(Dataset items)
-- Opening Marker --

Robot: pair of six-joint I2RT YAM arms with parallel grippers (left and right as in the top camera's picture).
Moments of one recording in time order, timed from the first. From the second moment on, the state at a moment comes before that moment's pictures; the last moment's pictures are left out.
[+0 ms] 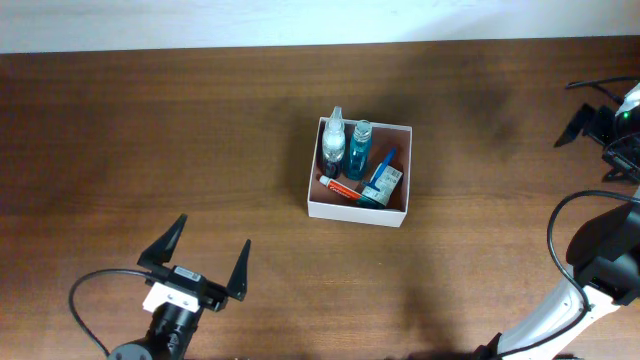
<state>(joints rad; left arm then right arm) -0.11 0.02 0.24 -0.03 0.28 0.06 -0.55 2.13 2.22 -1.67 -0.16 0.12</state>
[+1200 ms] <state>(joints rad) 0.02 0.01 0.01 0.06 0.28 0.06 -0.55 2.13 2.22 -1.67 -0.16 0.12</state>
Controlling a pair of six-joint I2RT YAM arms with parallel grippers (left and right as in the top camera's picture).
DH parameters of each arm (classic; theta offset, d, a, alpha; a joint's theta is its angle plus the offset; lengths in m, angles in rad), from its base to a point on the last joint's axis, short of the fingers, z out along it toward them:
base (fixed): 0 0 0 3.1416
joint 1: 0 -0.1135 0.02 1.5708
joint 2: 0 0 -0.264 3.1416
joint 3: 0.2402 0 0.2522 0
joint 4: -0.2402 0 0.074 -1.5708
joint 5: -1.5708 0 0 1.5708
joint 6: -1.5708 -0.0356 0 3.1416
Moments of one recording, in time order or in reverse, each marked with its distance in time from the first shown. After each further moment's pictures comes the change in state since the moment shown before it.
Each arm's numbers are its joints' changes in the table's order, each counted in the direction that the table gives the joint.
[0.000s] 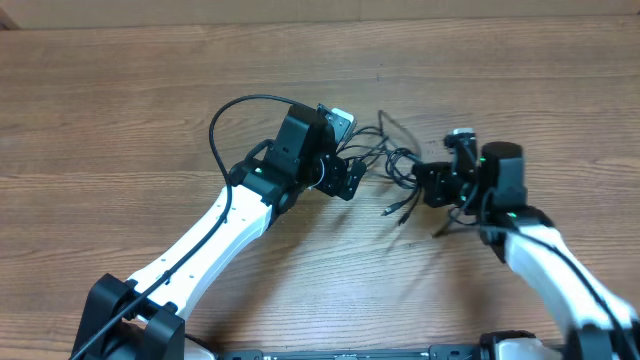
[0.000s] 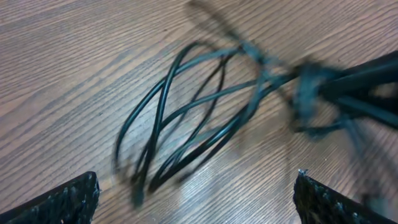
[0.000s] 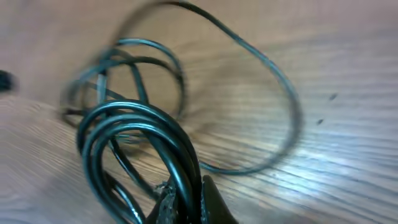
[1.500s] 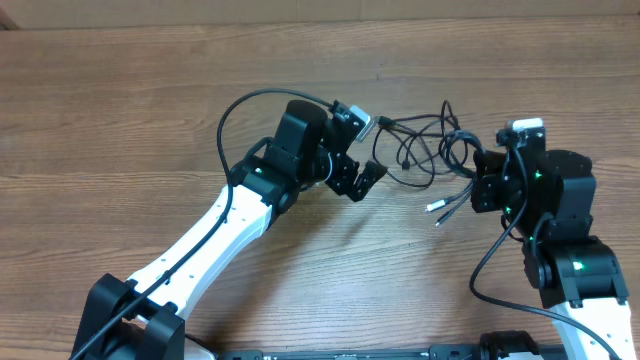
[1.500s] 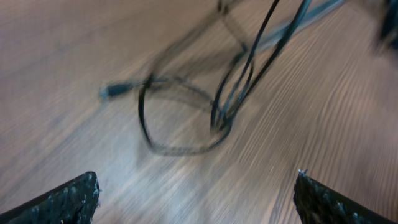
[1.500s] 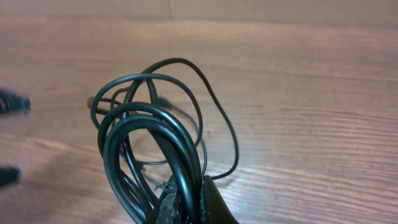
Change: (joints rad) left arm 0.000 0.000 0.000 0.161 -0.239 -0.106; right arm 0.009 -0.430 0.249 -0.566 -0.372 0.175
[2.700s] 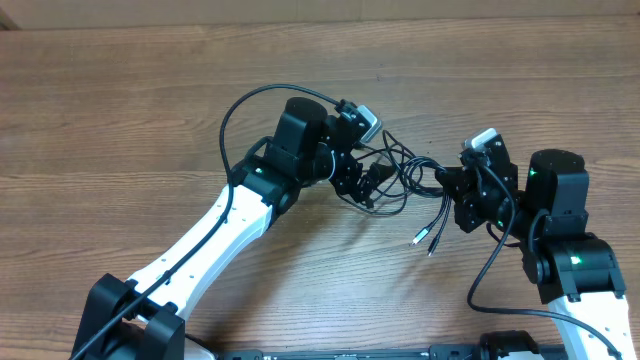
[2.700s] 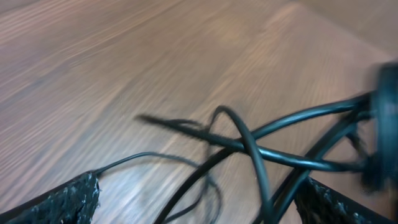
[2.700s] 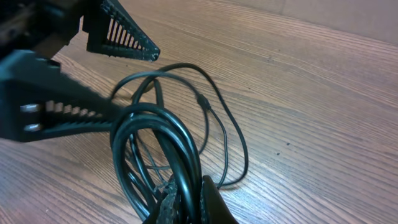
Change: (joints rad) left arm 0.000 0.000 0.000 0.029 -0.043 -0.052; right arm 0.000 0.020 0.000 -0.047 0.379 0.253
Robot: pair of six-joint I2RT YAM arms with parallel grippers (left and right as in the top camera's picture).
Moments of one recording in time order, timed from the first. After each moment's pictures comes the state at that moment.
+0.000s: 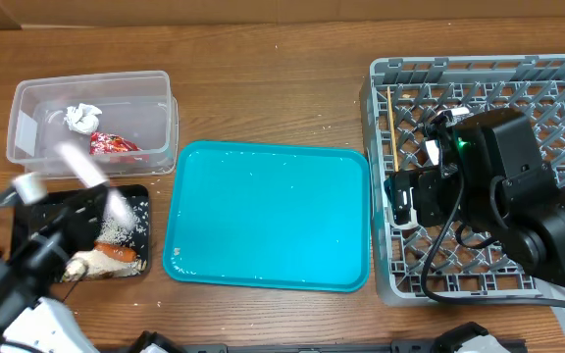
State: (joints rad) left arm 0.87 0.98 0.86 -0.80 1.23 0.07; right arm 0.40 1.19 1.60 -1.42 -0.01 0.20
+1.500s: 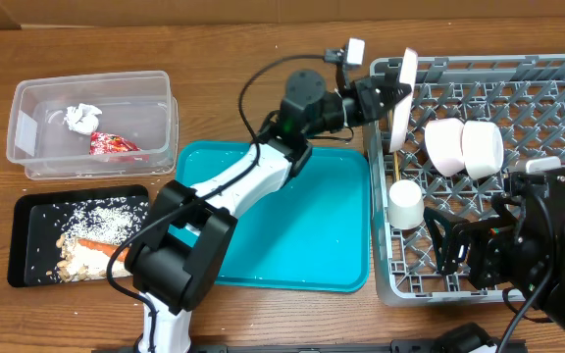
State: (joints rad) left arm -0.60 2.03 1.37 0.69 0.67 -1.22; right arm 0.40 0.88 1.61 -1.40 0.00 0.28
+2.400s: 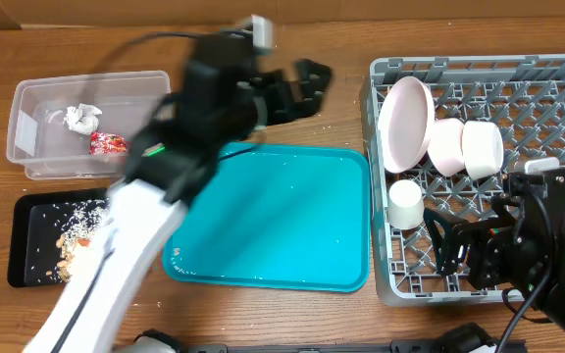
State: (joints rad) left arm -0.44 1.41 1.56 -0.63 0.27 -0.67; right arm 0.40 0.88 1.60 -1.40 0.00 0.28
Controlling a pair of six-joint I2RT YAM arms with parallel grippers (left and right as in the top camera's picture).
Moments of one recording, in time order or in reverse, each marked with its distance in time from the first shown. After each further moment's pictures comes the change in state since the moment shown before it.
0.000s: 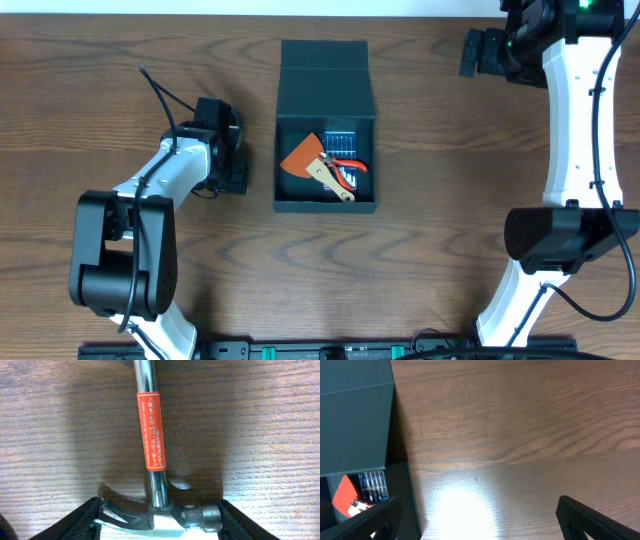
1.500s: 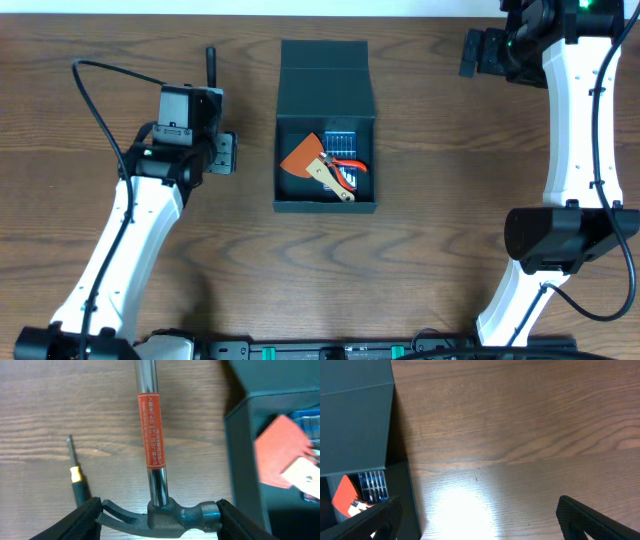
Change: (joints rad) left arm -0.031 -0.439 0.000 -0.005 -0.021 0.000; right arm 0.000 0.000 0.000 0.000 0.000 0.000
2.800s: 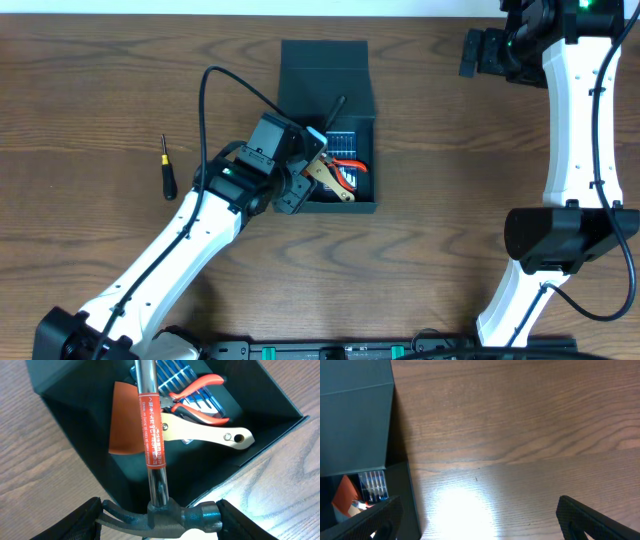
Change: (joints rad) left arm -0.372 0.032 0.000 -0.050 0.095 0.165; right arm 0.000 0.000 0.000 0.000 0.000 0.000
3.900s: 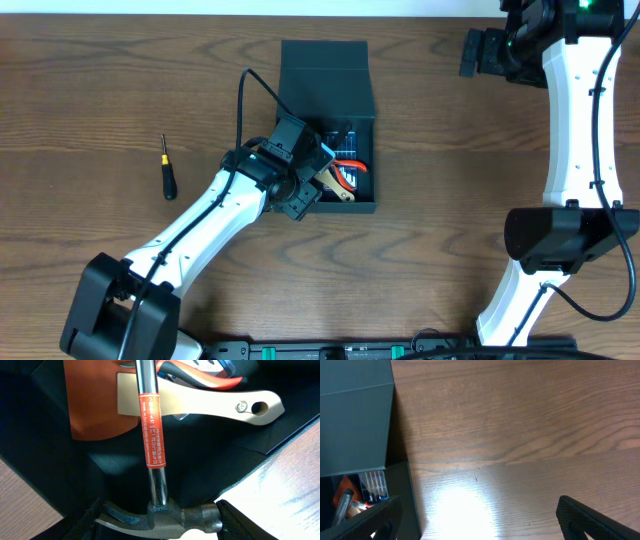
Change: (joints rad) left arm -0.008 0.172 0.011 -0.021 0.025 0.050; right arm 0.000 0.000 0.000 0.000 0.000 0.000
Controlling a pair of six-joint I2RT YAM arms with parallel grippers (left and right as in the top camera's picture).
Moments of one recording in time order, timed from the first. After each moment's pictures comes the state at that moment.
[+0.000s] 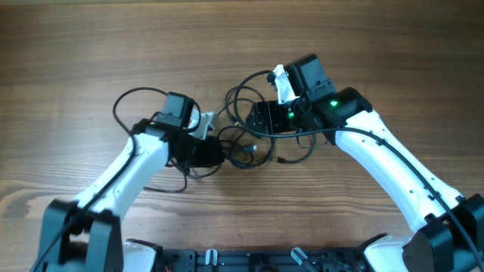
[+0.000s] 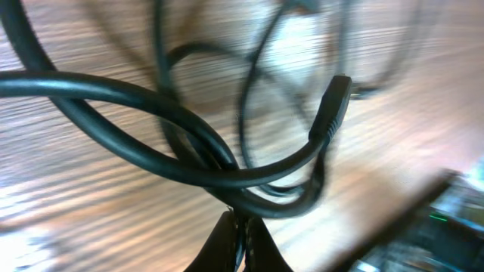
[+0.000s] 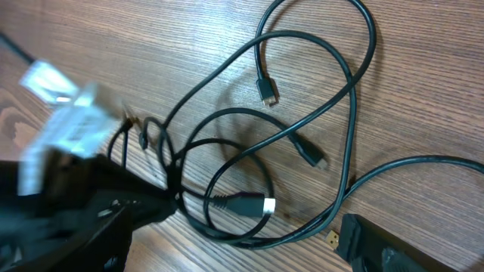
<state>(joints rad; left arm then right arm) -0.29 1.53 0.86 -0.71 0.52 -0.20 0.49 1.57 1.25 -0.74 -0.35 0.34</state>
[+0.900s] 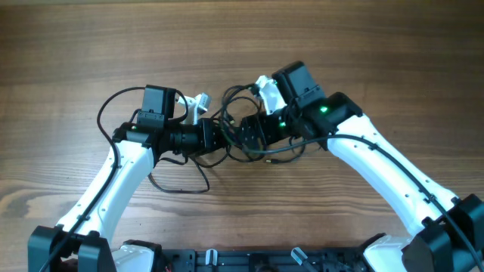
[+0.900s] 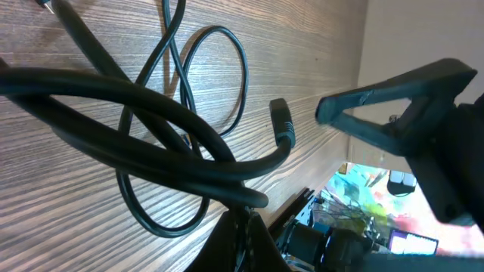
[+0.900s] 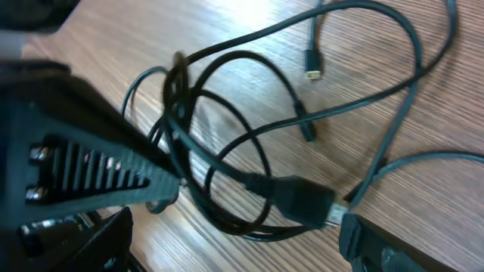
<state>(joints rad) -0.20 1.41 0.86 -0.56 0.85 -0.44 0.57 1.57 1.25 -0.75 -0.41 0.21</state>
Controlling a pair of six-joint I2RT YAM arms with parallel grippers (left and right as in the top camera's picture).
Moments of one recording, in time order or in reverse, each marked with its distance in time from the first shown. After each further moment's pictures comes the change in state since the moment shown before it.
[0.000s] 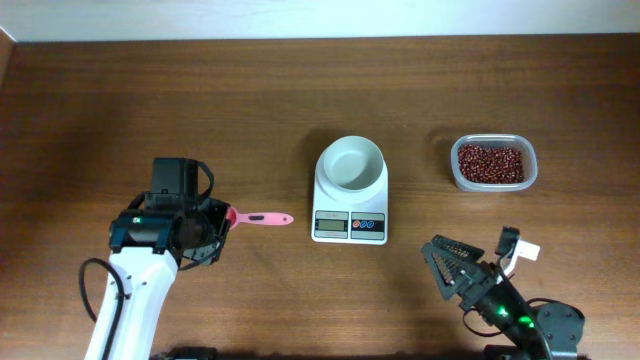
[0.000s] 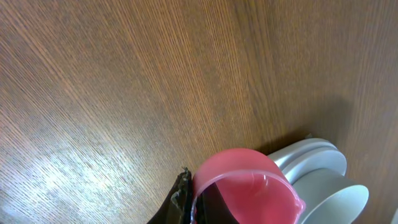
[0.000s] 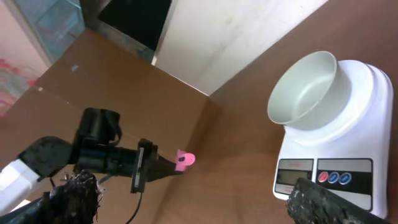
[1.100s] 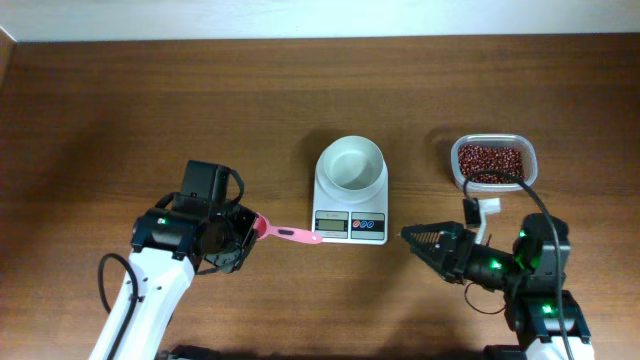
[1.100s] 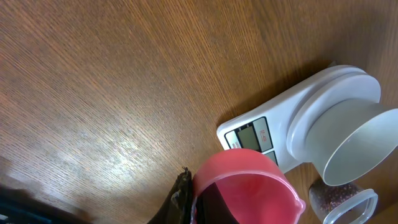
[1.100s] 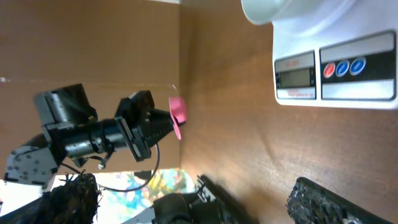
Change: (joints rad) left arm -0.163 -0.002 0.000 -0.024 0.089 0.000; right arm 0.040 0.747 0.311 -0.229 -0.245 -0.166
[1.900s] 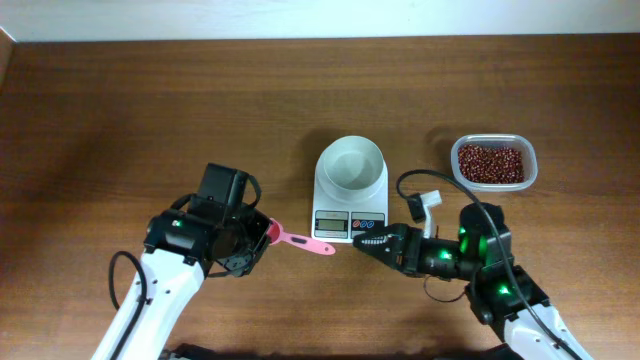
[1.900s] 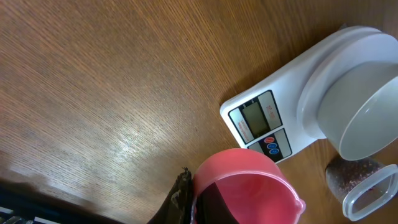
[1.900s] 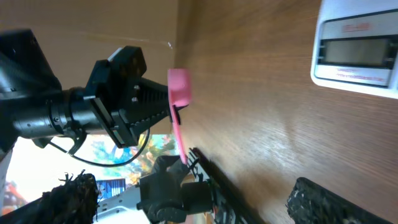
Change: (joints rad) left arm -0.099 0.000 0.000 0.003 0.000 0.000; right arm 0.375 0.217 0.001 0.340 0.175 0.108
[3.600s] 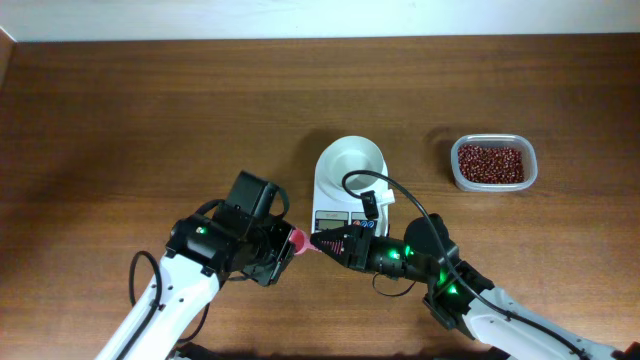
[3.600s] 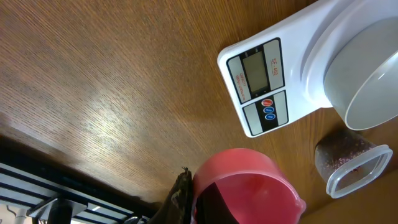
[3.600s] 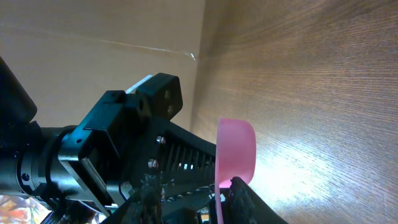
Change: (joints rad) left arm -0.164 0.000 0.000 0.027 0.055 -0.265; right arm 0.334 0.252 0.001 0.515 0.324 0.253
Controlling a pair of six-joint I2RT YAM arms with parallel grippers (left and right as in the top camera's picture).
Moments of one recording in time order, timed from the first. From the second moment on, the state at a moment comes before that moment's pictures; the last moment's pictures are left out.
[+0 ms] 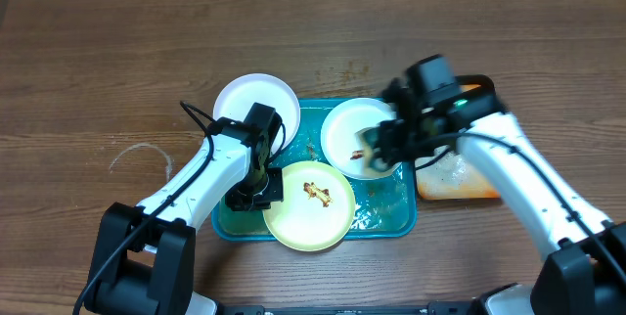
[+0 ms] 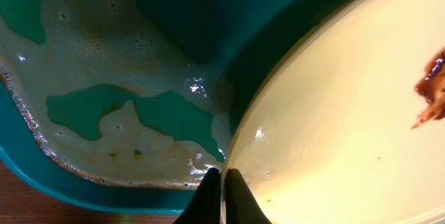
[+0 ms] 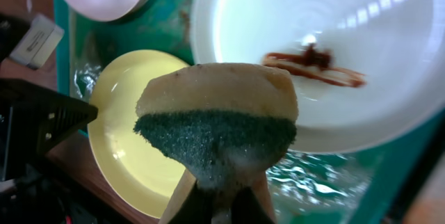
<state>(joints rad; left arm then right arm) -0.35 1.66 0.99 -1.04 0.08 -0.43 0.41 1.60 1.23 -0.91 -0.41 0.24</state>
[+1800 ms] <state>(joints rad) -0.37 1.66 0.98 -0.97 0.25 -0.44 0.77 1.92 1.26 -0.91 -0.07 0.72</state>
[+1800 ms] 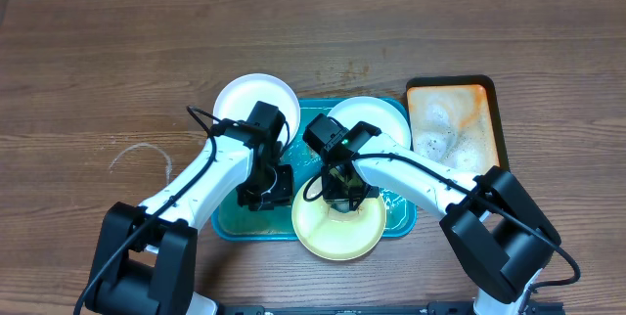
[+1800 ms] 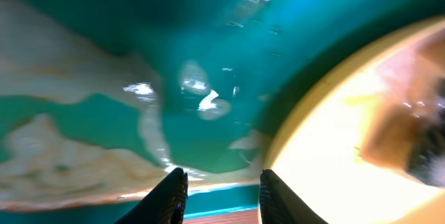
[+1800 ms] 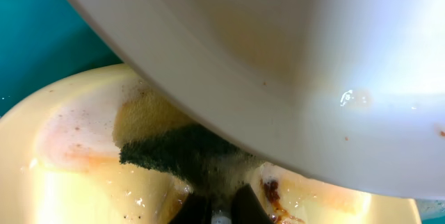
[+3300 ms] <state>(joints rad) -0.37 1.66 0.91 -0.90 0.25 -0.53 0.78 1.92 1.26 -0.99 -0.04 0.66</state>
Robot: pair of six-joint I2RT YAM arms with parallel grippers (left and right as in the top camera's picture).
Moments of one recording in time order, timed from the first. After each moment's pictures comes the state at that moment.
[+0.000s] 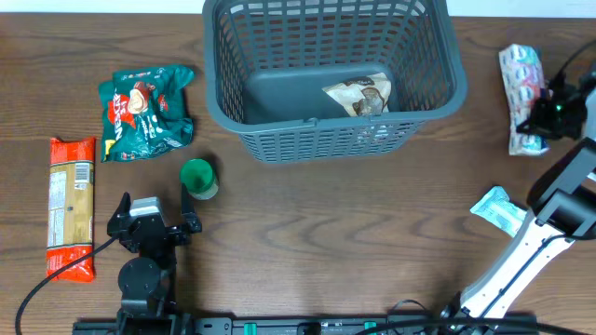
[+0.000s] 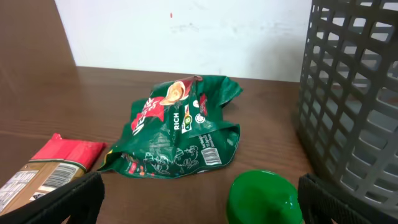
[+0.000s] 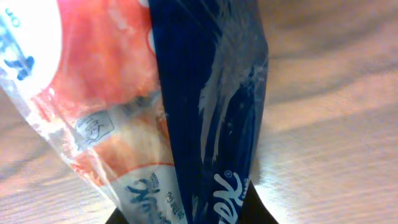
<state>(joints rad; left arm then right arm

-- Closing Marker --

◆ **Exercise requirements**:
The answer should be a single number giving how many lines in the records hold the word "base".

◆ **Solved problem**:
2